Up to and including the line containing "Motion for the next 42", please reproduce the lines of the listing below, starting from the top.
***** Task data
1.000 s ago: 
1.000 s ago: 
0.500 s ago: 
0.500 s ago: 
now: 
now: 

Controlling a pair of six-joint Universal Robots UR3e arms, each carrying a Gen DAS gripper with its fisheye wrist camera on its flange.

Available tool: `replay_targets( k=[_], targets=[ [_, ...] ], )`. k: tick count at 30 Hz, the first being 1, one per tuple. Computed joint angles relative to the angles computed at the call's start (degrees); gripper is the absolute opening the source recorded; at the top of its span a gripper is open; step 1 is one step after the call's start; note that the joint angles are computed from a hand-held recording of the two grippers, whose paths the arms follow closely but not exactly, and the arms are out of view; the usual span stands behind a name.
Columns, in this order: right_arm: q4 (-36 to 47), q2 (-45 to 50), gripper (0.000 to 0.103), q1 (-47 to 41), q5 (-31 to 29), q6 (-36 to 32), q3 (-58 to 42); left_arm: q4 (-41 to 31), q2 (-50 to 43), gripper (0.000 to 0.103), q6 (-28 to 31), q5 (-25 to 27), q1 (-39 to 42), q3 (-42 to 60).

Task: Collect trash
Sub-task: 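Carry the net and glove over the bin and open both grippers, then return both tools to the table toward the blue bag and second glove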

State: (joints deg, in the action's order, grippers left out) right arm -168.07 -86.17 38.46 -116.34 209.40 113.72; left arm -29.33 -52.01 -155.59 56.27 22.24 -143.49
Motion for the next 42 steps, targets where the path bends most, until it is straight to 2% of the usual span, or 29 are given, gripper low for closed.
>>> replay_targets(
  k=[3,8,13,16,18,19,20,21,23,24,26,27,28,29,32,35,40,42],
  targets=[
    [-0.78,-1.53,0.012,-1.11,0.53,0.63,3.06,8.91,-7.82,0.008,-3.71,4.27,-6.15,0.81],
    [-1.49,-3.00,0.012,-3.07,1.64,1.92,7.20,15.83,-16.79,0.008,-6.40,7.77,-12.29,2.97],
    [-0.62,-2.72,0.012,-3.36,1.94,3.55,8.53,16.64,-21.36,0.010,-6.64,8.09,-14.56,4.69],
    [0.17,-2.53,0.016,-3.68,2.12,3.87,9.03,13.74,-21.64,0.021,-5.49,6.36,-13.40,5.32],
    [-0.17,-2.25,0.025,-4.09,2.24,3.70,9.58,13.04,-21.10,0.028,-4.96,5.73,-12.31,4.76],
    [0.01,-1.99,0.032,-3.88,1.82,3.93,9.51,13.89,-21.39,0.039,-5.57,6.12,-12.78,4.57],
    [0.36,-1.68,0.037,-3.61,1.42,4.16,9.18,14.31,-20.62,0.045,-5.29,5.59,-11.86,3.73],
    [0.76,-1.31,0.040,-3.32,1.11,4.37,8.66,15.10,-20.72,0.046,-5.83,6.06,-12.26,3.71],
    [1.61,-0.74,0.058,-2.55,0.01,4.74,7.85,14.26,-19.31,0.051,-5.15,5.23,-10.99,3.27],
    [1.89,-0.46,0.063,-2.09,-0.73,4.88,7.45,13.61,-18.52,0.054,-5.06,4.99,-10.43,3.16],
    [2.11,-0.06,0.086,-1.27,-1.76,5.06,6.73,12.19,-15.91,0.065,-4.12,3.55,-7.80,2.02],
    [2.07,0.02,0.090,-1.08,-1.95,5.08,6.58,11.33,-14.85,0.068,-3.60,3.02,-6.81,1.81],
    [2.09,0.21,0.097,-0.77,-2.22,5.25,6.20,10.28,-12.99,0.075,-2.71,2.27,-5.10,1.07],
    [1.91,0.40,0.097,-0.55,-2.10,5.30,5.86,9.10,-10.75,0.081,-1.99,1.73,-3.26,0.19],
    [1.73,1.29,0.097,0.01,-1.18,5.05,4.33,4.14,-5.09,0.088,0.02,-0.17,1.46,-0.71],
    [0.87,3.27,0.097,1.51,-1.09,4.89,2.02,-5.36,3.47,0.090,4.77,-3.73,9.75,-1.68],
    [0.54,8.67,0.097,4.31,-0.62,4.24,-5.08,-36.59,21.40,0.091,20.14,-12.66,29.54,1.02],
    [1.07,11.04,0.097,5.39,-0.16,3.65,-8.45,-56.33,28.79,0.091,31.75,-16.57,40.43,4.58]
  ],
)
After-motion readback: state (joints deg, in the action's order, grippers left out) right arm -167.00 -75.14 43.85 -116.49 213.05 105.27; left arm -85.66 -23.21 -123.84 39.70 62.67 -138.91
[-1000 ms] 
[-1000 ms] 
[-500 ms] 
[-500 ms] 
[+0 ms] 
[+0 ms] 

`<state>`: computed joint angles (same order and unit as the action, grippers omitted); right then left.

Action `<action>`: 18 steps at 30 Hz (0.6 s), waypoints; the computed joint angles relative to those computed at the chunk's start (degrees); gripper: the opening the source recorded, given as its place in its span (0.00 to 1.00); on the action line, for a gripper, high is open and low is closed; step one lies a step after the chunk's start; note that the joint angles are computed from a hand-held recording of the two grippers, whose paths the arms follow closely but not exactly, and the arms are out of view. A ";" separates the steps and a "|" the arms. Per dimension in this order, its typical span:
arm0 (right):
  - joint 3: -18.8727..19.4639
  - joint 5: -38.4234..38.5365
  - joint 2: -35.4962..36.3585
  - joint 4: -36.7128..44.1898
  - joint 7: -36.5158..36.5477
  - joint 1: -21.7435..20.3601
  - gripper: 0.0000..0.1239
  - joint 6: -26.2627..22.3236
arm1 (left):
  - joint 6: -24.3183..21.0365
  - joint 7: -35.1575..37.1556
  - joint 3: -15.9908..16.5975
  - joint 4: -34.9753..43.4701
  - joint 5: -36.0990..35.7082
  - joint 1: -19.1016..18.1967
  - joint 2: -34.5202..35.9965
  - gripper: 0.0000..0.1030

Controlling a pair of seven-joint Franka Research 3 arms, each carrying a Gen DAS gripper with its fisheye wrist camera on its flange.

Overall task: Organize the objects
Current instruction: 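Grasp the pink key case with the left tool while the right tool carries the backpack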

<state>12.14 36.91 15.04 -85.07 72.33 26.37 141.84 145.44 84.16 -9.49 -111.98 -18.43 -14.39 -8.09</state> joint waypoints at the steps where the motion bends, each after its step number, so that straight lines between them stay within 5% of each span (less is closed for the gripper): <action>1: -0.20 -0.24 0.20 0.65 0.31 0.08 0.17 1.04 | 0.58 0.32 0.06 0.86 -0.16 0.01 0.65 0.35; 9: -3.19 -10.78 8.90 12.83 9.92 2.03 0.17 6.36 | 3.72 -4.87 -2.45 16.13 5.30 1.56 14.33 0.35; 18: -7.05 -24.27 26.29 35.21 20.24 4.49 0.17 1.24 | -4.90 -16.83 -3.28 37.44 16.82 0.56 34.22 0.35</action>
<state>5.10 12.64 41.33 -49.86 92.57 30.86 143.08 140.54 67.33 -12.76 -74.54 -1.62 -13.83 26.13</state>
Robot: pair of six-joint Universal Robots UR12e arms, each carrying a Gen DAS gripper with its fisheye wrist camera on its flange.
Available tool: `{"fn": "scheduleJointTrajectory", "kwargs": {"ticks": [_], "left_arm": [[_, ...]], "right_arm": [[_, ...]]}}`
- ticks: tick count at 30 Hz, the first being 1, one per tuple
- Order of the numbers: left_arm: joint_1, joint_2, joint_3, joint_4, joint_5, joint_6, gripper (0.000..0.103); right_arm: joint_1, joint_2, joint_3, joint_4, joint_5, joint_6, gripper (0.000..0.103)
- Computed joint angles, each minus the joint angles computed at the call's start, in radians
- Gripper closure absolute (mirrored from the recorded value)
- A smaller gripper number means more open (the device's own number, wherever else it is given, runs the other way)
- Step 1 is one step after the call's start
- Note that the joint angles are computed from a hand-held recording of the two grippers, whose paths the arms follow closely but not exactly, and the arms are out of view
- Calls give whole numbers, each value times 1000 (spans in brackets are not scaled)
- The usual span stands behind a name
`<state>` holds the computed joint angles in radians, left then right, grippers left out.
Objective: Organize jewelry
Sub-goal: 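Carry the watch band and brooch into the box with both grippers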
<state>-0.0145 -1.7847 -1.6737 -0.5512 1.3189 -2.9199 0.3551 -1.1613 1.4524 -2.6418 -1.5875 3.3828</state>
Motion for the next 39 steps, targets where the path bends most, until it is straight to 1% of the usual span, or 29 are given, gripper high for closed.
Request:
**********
* **Response to the exercise**:
1.000 s ago: 
1.000 s ago: 
0.500 s ago: 
0.500 s ago: 
now: 
now: 

Controlling a pair of six-joint Universal Robots UR3e arms, each carrying a Gen DAS gripper with its fisheye wrist camera on its flange.

Available tool: `replay_targets( k=[_], targets=[ [_, ...] ], )`. k: tick count at 30 Hz, the first being 1, one per tuple. Computed joint angles relative to the angles computed at the call's start (degrees); gripper is the absolute opening the source recorded; at the top of its span a gripper is open; step 1 is one step after the call's start; note that the joint angles are computed from a hand-held recording of the two grippers, whose paths the arms follow closely but not exactly, and the arms are out of view; the usual span stands behind a name.
Columns, in this order: right_arm: q4 (-36 to 47), q2 (-45 to 50), gripper (0.000 to 0.103), q1 (-47 to 41), q5 (-31 to 29), q6 (-36 to 32), q3 (-58 to 42); left_arm: q4 (-41 to 31), q2 (-50 to 43), gripper (0.000 to 0.103), q6 (-28 to 31), q5 (-25 to 27), q1 (-39 to 42), q3 (-42 to 60).

Task: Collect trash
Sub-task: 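Carry the net and glove over the bin and open both grippers, then return both tools to the table toward the blue bag and second glove
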
State: (joints deg, in the action's order, grippers left out) right arm -168.07 -86.17 38.46 -116.34 209.40 113.72; left arm -29.33 -52.01 -155.59 56.27 22.24 -143.49
Motion for the next 42 steps, targets where the path bends most, until it is straight to 2% of the usual span, or 29 are given, gripper low for closed.

The exercise requires no further output.